## TASK DETAILS:
Begin your transcription at the line containing "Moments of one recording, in" and continue it, word for word, to the final line below. Include only those lines and skip the pictures.

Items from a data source
* * * * * * *
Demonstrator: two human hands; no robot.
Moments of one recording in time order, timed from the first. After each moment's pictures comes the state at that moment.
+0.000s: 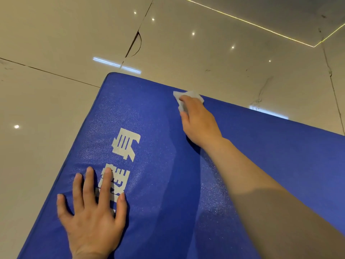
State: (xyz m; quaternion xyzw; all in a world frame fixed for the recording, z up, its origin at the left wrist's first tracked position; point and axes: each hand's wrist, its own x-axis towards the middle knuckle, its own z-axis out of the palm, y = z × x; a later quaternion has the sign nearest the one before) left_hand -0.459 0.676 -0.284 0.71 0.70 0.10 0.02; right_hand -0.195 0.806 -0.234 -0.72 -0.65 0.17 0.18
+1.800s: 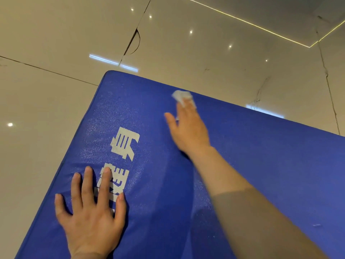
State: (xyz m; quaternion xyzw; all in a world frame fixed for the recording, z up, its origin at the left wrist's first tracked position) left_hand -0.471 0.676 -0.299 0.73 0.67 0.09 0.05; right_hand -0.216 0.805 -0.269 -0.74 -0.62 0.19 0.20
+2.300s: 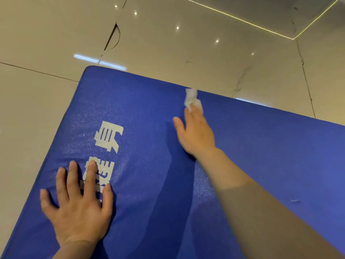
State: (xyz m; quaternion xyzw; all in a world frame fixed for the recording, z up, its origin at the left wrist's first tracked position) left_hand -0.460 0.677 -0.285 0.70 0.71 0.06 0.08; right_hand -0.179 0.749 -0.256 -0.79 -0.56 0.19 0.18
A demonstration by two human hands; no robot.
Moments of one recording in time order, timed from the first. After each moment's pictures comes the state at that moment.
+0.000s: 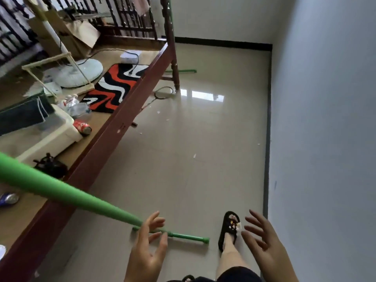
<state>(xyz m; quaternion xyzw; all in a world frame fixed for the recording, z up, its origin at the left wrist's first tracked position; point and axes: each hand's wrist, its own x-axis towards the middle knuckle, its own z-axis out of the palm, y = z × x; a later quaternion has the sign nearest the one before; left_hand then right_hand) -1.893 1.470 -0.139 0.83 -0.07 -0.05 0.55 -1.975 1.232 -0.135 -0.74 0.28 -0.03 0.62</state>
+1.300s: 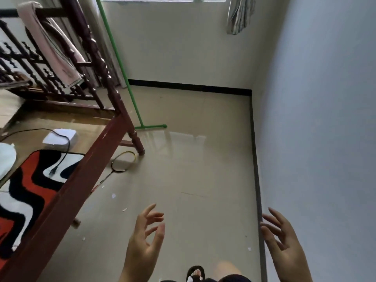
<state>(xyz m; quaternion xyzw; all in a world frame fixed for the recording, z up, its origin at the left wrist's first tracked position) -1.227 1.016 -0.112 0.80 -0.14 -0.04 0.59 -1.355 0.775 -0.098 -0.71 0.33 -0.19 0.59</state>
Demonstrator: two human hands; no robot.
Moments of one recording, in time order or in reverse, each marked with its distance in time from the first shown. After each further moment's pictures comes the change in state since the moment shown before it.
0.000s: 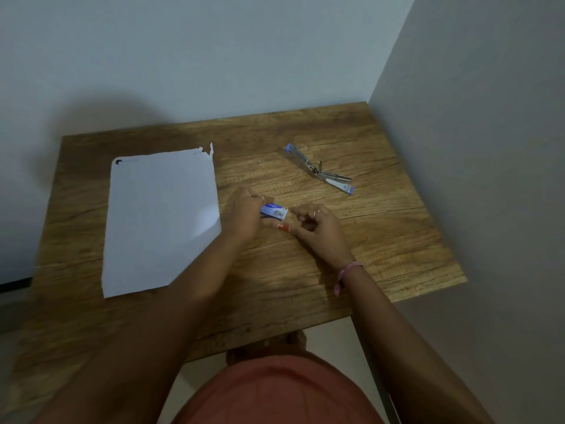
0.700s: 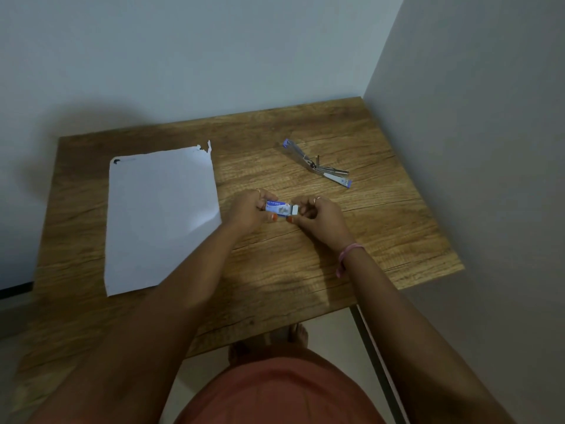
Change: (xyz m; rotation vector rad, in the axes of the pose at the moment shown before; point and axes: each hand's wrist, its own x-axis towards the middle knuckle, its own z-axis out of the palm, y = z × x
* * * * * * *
## SOLUTION TO THIS EXERCISE:
Moments of one recording, in time order or in reverse, each marked with its distance in time from the first shown. After each further moment's pictures comes the change in state since the moment shown before it.
0.000s: 
0.700s: 
Change: (xyz m; rotation vector rad, in the axes of the pose at the moment shown before; point and axes: each hand's wrist, its own x-axis towards the middle knuckle, its own z-axis out of the palm, y = z × x

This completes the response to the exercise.